=== Section Start ===
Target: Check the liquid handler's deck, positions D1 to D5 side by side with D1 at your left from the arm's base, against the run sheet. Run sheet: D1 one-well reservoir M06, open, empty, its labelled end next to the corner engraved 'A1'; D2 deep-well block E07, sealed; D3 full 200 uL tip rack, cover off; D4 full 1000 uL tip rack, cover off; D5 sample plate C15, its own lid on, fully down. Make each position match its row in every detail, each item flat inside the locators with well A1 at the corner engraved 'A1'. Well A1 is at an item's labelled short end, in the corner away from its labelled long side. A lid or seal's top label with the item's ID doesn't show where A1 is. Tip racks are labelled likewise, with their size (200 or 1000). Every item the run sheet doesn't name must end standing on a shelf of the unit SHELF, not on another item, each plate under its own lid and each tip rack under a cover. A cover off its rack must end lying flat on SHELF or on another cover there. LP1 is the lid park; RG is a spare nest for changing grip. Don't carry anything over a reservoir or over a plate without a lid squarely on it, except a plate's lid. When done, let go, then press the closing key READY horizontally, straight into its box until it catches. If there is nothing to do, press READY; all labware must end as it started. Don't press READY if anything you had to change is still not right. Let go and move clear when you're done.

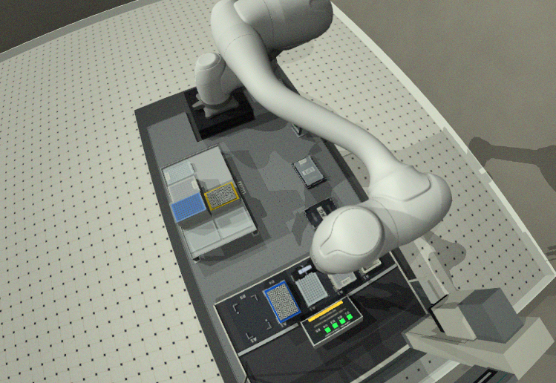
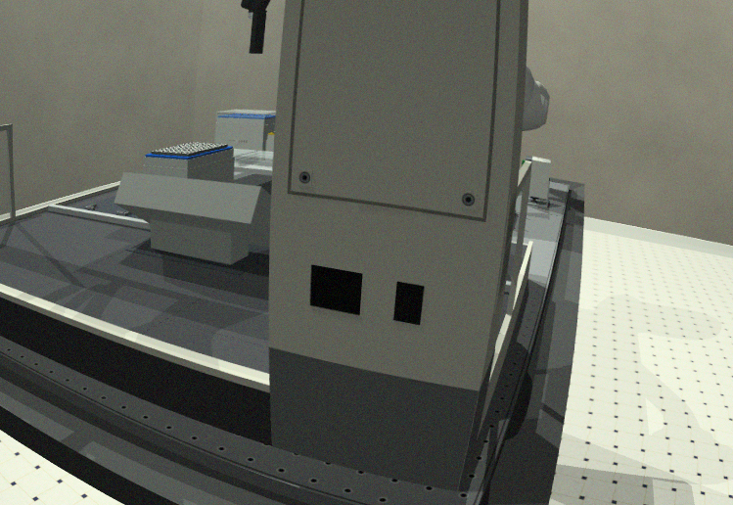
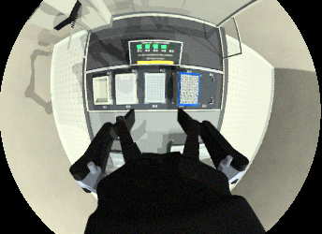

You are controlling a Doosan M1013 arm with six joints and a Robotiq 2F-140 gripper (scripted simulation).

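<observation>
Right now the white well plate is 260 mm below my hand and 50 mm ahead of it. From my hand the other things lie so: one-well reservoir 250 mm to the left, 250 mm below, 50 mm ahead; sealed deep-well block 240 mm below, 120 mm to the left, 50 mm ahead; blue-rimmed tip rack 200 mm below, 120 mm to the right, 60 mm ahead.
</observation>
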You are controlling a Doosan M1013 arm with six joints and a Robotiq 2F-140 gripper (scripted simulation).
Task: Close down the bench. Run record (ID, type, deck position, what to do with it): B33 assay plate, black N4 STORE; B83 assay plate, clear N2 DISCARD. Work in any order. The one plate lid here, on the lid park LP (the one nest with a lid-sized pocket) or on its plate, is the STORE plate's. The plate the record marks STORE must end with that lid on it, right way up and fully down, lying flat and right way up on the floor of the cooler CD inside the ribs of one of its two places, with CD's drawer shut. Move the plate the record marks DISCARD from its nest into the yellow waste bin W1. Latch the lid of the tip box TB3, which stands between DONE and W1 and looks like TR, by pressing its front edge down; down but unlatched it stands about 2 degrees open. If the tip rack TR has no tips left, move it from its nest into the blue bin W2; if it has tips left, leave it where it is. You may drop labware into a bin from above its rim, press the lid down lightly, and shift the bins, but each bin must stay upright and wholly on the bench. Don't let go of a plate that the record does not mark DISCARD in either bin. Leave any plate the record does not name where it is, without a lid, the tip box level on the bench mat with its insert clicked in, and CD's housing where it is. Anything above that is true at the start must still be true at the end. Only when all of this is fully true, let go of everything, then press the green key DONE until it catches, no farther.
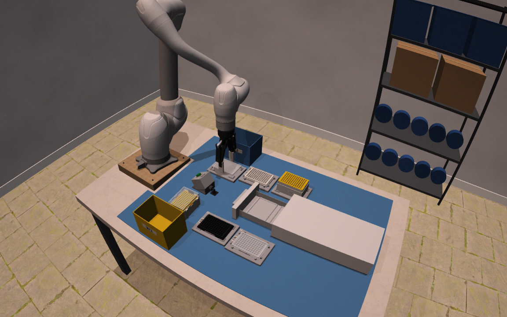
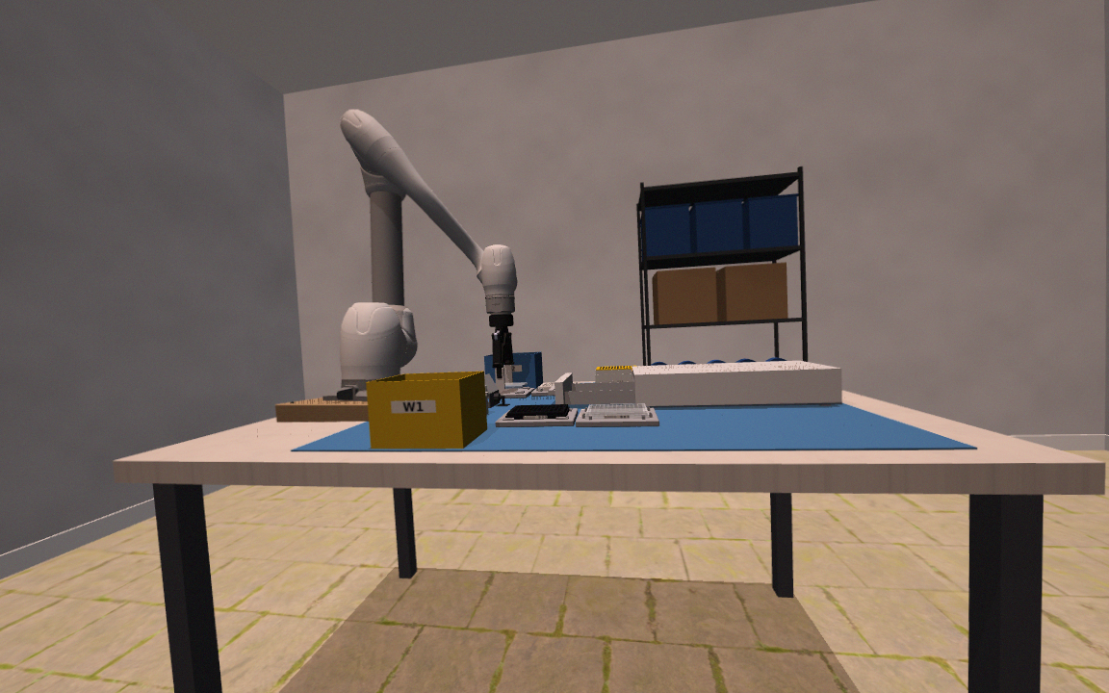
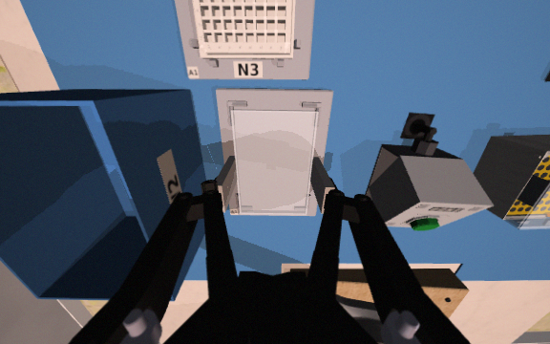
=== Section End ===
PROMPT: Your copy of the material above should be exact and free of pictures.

OUTPUT:
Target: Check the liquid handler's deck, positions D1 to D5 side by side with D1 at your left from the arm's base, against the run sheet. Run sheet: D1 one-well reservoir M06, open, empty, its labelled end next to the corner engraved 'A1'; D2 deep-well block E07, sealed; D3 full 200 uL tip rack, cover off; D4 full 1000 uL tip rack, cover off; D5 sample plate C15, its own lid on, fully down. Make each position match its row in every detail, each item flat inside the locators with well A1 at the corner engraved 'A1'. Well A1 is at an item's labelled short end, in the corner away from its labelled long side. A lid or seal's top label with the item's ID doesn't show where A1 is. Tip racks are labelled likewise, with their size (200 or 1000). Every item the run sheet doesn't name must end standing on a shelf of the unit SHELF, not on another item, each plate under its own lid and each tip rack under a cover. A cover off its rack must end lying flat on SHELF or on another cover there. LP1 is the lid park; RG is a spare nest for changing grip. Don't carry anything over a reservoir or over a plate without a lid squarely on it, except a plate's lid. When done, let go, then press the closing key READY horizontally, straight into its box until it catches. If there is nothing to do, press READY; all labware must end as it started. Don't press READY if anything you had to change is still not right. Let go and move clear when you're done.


You are controlling a Doosan M1013 arm with six joints and a Robotiq 2F-140 gripper (scripted simulation).

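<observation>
Right now the white well plate is 260 mm below my hand and 50 mm ahead of it. From my hand the other things lie so: one-well reservoir 250 mm to the left, 250 mm below, 50 mm ahead; sealed deep-well block 240 mm below, 120 mm to the left, 50 mm ahead; blue-rimmed tip rack 200 mm below, 120 mm to the right, 60 mm ahead.
</observation>
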You are controlling a Doosan M1013 arm with six joints and a Robotiq 2F-140 gripper (scripted simulation).
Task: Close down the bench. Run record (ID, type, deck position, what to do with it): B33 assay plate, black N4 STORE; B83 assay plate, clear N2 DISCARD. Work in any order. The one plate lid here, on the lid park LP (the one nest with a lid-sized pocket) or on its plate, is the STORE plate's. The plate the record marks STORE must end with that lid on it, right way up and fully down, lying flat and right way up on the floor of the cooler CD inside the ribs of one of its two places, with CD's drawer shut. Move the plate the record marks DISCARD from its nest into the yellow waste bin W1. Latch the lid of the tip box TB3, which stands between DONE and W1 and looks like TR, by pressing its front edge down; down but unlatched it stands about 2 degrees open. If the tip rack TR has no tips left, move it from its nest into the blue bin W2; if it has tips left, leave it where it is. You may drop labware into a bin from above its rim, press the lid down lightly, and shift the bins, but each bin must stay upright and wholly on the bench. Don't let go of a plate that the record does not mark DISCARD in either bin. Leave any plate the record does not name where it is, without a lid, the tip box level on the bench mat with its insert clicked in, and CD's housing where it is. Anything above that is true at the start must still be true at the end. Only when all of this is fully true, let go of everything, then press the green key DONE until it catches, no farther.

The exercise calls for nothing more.